The performance of our algorithm in inferring true regulatory interactions without using DPI technique shows great improvements for lower threshold values over the ARACNE approach. We also find that the No-Clustering version of our algorithm is ranked highest among ARACNE, Unmerged-Clustering and Selected-Merged-Clustering versions of our algorithm in identifying true interactions before using DPI technique. But lower values for the number of clusters in the Selected-Merged version also produce similar results to the No-Clustering version in finding true interactions. For higher values of cluster numbers, both the true positives and false positives are reduced compared to lower values of cluster numbers. Using threshold values lower than the mean of all non-zero values of the final connection matrix generated by the algorithm which contained the reduced entropy for each pair of genes, result in a high number of true and false positives. For values greater than the mean, the reduction of false positives is much greater than the reduction of true positives. As it is evident from the graph of precision and recall for different cluster numbers, our algorithm produces high recall rate before using DPI technique. Another important observation from the precision and recall graph is that the algorithm produces a high recall rate for smaller threshold values. On the other hand, using higher threshold values produce a high precision rate. So for our algorithm to be useful in real-world applications, reasonable threshold values depending on the goal of the task have to be chosen for it to perform well.

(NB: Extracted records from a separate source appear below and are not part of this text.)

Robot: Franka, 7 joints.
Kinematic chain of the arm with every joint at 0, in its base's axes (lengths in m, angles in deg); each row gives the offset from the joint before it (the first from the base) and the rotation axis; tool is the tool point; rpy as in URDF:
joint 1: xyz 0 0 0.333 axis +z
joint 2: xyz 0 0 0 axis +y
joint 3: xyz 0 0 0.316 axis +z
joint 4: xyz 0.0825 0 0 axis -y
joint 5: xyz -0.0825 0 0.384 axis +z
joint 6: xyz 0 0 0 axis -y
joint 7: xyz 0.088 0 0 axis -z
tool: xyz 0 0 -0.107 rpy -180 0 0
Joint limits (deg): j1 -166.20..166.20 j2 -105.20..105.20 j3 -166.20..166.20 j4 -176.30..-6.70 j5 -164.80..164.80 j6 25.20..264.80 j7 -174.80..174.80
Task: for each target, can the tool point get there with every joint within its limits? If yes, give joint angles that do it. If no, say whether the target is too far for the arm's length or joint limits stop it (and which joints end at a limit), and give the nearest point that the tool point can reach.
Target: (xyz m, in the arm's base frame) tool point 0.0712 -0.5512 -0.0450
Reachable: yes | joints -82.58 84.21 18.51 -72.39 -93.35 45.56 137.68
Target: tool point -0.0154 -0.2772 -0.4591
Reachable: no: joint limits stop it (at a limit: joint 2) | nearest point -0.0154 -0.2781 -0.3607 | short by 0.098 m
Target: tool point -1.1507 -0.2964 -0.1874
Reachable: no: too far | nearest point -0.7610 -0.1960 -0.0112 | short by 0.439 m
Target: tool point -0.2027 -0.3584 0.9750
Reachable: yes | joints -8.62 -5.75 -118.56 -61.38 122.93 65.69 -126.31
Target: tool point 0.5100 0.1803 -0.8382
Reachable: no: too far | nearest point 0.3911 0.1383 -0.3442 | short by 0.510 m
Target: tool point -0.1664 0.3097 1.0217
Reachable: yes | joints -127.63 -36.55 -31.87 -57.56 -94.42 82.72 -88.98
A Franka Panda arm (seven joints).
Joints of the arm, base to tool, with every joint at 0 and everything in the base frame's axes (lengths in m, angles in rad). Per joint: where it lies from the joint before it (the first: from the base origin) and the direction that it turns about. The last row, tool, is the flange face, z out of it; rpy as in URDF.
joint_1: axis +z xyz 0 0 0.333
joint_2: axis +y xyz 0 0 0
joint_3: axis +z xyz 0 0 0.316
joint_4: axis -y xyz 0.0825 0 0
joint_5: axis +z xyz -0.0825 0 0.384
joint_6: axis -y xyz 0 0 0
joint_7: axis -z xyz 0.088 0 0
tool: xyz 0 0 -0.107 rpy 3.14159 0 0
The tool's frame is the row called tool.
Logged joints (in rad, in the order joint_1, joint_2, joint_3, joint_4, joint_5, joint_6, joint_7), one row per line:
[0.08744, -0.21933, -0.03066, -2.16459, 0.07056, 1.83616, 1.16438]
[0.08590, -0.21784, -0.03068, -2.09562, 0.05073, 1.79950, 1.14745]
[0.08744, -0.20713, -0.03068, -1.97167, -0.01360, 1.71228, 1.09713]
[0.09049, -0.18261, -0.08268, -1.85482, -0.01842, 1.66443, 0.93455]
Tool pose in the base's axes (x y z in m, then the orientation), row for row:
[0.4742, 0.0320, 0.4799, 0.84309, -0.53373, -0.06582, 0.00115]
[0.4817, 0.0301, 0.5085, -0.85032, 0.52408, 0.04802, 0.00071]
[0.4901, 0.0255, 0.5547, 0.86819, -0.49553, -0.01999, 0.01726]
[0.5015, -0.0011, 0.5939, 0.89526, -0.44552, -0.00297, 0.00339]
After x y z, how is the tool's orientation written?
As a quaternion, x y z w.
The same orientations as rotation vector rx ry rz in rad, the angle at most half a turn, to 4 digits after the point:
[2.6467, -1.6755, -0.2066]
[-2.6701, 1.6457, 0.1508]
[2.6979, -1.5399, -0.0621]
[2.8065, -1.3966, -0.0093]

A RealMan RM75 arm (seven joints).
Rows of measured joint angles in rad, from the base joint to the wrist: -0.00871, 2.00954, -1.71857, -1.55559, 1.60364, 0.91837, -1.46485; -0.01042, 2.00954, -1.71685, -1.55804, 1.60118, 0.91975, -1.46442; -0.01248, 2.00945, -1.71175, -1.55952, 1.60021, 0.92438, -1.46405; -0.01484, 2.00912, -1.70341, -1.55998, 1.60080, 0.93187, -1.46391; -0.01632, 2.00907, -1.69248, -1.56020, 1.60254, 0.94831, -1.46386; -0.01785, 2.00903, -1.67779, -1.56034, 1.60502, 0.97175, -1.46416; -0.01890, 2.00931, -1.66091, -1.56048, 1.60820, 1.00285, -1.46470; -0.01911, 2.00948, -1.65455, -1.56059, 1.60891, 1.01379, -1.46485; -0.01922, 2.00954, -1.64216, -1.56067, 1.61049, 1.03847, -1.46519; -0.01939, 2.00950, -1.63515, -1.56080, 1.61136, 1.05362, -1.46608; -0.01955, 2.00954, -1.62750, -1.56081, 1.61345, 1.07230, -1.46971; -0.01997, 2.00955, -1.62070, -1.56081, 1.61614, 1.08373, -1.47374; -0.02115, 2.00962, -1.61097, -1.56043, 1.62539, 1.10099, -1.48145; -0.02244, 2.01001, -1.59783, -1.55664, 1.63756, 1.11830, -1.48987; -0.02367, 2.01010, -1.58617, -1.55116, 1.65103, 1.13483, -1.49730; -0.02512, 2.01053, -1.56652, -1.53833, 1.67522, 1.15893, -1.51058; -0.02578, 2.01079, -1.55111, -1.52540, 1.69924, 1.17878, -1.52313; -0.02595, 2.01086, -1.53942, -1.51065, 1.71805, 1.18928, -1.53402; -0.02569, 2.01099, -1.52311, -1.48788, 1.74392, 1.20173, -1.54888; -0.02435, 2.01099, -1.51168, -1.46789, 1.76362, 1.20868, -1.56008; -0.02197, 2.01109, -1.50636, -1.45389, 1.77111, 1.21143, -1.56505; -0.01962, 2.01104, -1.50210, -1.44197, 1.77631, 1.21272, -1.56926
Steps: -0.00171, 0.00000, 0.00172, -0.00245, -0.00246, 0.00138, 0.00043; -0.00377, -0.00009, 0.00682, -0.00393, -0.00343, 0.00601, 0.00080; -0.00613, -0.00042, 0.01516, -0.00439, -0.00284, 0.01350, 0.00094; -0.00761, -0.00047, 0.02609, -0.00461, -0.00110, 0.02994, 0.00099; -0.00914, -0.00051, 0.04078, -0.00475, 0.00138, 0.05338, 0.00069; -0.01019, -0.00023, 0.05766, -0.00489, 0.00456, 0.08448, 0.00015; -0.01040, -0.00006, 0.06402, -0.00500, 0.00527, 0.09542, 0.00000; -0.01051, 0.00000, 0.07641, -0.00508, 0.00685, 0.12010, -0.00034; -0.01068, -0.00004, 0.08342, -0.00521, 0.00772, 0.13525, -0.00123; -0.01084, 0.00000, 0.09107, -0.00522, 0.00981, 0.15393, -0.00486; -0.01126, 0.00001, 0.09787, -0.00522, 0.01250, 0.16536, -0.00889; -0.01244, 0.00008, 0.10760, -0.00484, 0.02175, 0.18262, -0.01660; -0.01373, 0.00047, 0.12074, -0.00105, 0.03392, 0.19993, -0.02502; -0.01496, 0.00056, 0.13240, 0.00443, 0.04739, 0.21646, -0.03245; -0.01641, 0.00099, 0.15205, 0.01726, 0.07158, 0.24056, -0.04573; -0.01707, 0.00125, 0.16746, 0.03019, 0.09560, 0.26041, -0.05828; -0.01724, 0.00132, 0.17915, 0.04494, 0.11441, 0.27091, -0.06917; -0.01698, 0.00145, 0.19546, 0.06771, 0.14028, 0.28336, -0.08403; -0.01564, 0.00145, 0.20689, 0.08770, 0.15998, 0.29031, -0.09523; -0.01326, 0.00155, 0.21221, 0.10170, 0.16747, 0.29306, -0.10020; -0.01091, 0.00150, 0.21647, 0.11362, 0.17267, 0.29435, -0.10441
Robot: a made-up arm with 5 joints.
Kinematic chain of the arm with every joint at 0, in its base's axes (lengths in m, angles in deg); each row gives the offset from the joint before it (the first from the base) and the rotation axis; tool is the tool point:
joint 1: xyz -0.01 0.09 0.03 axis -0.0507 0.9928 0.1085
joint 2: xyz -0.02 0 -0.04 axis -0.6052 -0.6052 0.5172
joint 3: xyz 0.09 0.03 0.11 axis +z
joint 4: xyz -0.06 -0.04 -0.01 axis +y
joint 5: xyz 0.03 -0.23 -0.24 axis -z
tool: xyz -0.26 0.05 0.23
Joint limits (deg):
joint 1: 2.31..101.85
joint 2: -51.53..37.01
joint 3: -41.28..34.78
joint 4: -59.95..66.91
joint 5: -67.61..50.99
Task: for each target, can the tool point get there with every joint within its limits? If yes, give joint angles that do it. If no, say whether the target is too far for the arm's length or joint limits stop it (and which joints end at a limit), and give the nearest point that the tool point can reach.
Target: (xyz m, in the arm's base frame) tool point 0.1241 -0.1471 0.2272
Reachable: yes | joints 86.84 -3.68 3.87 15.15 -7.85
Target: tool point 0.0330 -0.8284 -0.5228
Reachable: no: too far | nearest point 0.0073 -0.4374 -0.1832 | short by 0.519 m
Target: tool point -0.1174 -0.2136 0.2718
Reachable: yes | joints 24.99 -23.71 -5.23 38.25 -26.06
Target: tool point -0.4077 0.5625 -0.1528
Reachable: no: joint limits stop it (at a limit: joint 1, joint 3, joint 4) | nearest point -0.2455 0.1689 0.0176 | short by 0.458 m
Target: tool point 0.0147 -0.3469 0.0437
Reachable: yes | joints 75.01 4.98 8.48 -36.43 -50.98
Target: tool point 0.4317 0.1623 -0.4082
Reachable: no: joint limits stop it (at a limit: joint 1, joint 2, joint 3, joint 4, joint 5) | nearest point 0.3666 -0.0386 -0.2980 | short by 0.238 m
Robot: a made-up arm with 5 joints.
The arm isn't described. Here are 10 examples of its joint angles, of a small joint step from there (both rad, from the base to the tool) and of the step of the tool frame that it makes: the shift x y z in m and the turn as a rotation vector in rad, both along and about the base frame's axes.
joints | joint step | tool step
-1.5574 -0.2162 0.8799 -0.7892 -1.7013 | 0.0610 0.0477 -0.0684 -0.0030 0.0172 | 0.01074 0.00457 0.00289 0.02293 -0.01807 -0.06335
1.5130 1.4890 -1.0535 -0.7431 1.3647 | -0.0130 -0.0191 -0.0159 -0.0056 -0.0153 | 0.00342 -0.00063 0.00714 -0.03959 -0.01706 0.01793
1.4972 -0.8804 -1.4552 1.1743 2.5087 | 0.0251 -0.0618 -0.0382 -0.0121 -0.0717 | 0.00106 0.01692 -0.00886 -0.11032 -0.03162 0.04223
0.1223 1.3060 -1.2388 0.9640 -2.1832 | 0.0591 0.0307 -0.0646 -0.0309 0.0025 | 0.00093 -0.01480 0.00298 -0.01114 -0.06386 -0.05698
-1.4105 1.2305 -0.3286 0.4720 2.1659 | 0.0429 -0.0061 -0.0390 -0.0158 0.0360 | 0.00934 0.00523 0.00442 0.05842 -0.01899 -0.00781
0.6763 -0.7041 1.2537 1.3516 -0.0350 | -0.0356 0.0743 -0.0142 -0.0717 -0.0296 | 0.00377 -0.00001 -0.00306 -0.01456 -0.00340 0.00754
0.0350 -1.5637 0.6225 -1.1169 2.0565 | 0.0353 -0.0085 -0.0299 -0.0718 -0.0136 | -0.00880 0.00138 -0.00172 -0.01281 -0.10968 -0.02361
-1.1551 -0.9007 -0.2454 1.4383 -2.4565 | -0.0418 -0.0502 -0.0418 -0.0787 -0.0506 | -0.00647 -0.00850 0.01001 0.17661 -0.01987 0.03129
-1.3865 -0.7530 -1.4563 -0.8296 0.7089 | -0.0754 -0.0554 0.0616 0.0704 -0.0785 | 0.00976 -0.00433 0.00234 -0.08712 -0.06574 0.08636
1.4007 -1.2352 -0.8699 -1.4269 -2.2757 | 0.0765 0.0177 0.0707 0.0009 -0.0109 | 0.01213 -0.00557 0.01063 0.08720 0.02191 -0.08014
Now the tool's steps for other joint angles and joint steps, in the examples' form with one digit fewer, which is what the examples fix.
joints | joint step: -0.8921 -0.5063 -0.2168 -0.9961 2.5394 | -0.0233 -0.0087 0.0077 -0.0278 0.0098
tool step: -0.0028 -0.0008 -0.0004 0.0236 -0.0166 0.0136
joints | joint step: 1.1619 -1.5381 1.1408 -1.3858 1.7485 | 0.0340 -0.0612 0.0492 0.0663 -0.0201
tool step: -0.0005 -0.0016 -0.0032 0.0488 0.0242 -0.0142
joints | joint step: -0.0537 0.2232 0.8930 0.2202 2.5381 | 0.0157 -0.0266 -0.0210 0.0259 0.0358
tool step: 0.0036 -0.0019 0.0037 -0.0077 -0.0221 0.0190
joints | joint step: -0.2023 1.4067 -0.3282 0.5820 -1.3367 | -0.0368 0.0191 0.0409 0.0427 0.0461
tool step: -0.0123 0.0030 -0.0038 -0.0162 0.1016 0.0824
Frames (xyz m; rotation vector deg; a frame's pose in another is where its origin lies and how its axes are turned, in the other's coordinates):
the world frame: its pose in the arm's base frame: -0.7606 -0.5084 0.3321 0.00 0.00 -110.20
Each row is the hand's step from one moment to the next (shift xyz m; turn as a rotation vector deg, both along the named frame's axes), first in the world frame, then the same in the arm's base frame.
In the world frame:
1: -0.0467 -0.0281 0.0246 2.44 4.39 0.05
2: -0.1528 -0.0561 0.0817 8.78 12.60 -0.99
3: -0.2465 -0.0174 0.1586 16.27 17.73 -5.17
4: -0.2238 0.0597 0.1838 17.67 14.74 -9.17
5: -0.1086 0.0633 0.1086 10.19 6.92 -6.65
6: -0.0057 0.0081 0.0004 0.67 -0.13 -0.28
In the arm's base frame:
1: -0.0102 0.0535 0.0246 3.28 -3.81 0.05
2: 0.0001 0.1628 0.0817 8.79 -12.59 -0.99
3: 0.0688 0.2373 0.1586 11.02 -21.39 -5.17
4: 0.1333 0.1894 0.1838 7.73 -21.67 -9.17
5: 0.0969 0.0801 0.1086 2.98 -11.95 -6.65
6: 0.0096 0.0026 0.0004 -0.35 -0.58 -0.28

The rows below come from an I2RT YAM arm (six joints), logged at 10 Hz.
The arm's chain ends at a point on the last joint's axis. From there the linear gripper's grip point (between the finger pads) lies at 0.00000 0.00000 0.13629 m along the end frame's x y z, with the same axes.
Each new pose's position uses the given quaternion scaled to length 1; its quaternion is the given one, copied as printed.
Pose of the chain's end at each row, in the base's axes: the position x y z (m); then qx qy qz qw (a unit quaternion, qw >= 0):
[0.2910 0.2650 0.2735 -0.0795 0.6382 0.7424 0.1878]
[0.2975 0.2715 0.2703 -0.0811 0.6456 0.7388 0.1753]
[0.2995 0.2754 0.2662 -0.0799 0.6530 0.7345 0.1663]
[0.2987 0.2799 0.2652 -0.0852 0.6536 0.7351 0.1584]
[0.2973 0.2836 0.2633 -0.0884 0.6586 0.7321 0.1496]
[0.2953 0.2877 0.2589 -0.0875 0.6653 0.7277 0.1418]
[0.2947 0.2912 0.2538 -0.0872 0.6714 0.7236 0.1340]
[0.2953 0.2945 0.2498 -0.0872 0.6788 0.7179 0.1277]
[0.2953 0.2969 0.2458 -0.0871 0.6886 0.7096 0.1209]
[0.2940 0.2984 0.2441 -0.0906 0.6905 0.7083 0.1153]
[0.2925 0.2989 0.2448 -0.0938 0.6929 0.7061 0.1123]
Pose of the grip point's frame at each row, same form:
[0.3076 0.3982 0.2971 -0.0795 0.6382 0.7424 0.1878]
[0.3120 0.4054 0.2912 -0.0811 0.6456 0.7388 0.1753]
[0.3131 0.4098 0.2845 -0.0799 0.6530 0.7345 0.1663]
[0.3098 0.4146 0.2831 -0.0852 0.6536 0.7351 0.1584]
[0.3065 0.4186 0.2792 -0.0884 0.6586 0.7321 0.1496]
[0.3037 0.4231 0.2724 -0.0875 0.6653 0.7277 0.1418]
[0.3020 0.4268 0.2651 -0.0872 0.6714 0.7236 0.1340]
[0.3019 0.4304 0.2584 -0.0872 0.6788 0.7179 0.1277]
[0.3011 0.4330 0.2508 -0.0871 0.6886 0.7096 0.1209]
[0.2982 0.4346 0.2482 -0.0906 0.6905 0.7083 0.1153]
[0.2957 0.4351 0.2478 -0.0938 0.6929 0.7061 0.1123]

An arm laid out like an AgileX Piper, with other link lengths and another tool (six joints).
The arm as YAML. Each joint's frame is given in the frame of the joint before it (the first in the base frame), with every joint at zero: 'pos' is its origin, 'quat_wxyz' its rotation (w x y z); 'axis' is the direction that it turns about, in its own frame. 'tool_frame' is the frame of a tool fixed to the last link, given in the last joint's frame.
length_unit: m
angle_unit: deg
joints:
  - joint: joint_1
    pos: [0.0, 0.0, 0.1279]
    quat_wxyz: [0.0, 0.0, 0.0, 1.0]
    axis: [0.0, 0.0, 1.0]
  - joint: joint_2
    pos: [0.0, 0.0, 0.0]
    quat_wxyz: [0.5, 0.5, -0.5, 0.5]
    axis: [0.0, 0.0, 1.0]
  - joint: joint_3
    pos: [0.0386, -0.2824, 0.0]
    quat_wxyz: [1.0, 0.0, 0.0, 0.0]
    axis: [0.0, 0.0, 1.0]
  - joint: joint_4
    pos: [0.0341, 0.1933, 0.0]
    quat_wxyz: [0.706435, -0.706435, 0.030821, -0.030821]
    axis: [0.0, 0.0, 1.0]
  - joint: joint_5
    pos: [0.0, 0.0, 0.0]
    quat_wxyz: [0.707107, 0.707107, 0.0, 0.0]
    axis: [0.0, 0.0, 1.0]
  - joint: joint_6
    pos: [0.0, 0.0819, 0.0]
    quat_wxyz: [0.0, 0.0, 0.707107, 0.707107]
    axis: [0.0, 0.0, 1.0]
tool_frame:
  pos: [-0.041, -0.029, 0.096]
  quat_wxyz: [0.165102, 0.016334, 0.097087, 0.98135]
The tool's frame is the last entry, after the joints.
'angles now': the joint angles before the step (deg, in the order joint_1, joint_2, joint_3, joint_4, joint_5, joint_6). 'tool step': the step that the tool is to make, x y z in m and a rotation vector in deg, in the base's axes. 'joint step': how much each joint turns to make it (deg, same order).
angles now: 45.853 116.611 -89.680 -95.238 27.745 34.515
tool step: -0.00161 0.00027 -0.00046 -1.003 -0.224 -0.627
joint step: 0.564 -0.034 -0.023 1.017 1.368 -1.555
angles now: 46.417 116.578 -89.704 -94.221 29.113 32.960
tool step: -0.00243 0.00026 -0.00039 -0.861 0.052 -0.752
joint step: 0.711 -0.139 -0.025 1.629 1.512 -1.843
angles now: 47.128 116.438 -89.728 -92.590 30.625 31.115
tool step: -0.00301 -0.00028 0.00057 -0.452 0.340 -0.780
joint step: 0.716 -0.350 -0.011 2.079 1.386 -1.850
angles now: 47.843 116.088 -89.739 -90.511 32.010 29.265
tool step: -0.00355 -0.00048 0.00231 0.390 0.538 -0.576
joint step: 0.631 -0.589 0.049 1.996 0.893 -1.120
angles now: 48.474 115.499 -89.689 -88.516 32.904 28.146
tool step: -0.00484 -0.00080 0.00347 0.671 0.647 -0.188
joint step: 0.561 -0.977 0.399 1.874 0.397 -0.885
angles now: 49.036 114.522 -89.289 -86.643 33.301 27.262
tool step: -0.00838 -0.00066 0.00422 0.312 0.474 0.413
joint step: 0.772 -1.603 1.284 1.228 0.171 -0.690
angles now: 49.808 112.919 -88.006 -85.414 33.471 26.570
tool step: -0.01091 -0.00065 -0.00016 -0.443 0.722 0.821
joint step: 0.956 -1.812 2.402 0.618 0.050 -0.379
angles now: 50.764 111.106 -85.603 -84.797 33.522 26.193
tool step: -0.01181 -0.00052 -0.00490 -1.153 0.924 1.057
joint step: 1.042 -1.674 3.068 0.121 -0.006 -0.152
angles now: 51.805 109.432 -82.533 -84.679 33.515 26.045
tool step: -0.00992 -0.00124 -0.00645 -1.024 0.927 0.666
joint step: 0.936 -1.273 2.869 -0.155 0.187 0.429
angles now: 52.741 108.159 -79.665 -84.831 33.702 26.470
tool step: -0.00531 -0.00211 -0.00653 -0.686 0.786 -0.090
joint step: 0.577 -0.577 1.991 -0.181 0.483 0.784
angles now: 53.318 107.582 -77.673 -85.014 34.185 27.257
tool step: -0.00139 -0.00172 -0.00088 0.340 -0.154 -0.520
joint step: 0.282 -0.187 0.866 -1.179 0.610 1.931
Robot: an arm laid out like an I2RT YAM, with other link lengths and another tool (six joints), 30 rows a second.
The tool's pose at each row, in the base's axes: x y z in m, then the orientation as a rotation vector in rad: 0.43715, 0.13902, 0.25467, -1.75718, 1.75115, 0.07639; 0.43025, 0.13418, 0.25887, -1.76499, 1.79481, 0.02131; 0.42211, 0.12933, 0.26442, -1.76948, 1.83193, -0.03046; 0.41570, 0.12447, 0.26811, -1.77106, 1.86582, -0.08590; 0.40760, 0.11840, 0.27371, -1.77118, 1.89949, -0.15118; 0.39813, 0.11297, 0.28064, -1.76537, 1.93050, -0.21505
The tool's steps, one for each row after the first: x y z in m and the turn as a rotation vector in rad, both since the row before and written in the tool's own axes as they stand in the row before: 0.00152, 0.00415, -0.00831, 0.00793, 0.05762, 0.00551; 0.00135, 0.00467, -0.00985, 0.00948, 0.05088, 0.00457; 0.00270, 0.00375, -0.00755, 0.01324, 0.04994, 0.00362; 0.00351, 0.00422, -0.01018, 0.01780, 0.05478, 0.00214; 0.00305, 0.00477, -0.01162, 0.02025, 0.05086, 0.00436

7 Conclusion and Future Work

In this work, we have proposed a novel algorithm that enables entropy reduction technique to be used in real-world applications by reducing the search space of regulatory interactions for large networks. The algorithm showed significant improvements in generating accurate regulatory networks when used with appropriate threshold values. For the clustering part of our algorithm we have only used K-means clustering for its simplicity. But in future we want to use different types of clustering algorithms such as spectral clustering and affinity propagation clustering with the Entropy Reduction Technique to compare the performance with our current approach. For the Selected-Merged-Clustering version of the algorithm we hope to use better measurement techniques to identify close clusters. For the current implementation, we consider each gene pair to have true interactions if the conditional entropy is less than the single entropy. In future, it would be better to gain insights regarding the threshold values from the datasets in order to consider interactions to be true only if they are above those threshold values.